(Dataset entries)
━━━━━━━━━━━━━━━━━━━━

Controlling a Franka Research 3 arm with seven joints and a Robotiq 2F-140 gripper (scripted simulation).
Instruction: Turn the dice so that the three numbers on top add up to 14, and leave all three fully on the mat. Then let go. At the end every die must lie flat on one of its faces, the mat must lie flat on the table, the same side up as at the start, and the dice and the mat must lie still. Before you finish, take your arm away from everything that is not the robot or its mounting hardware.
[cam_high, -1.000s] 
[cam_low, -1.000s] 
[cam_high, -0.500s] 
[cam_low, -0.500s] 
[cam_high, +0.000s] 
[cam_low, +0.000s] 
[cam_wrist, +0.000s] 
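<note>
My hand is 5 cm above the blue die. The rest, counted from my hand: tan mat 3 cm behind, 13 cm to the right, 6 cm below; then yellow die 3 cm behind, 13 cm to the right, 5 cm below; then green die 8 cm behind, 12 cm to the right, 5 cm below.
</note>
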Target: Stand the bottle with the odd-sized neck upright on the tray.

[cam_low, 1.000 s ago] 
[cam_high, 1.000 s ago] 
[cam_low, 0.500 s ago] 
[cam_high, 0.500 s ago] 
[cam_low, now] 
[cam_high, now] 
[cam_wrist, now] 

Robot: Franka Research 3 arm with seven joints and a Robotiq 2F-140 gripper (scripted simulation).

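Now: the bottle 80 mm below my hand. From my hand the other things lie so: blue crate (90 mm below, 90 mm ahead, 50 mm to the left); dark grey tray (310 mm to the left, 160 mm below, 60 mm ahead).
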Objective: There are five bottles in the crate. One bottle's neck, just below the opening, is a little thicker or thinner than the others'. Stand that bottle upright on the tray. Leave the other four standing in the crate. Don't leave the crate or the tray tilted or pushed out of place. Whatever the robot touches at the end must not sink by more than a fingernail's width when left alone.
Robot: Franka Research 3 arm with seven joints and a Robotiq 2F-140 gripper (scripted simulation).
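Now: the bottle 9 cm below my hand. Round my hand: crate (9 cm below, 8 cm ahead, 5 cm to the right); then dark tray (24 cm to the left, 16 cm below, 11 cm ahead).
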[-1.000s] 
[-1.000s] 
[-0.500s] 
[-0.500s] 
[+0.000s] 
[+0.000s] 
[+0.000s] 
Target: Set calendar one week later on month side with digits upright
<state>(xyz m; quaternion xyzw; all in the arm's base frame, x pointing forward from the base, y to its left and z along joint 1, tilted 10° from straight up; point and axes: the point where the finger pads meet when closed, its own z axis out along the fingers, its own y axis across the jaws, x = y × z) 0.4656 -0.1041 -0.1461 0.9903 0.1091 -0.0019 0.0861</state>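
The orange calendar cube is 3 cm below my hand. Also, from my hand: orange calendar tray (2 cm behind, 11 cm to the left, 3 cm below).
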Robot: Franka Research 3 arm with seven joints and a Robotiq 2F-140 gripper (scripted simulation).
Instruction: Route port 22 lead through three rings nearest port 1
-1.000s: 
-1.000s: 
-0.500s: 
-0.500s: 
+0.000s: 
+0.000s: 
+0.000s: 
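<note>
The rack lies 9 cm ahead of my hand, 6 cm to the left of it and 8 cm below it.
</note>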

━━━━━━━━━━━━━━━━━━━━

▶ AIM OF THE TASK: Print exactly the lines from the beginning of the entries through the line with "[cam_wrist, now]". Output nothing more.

▶ OUTPUT OF THE EXERCISE:
Controlling a Franka Research 3 arm with seven joints and a Robotiq 2F-140 gripper (scripted simulation).
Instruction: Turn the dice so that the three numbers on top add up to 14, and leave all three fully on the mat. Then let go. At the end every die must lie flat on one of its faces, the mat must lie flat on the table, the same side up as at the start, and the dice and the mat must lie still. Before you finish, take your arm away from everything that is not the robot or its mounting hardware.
[cam_high, -1.000s] 
[cam_low, -1.000s] 
[cam_high, -0.500s] 
[cam_low, -0.500s] 
[cam_high, +0.000s] 
[cam_low, +0.000s] 
[cam_wrist, +0.000s] 
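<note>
My hand is 5 cm above the blue die. The rest, counted from my hand: tan mat 3 cm behind, 13 cm to the right, 6 cm below; then yellow die 3 cm behind, 13 cm to the right, 5 cm below; then green die 8 cm behind, 12 cm to the right, 5 cm below.
</note>
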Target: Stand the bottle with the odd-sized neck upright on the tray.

[cam_low, 1.000 s ago] 
[cam_high, 1.000 s ago] 
[cam_low, 0.500 s ago] 
[cam_high, 0.500 s ago] 
[cam_low, now] 
[cam_high, now] 
[cam_wrist, now] 

There is nothing further in this answer.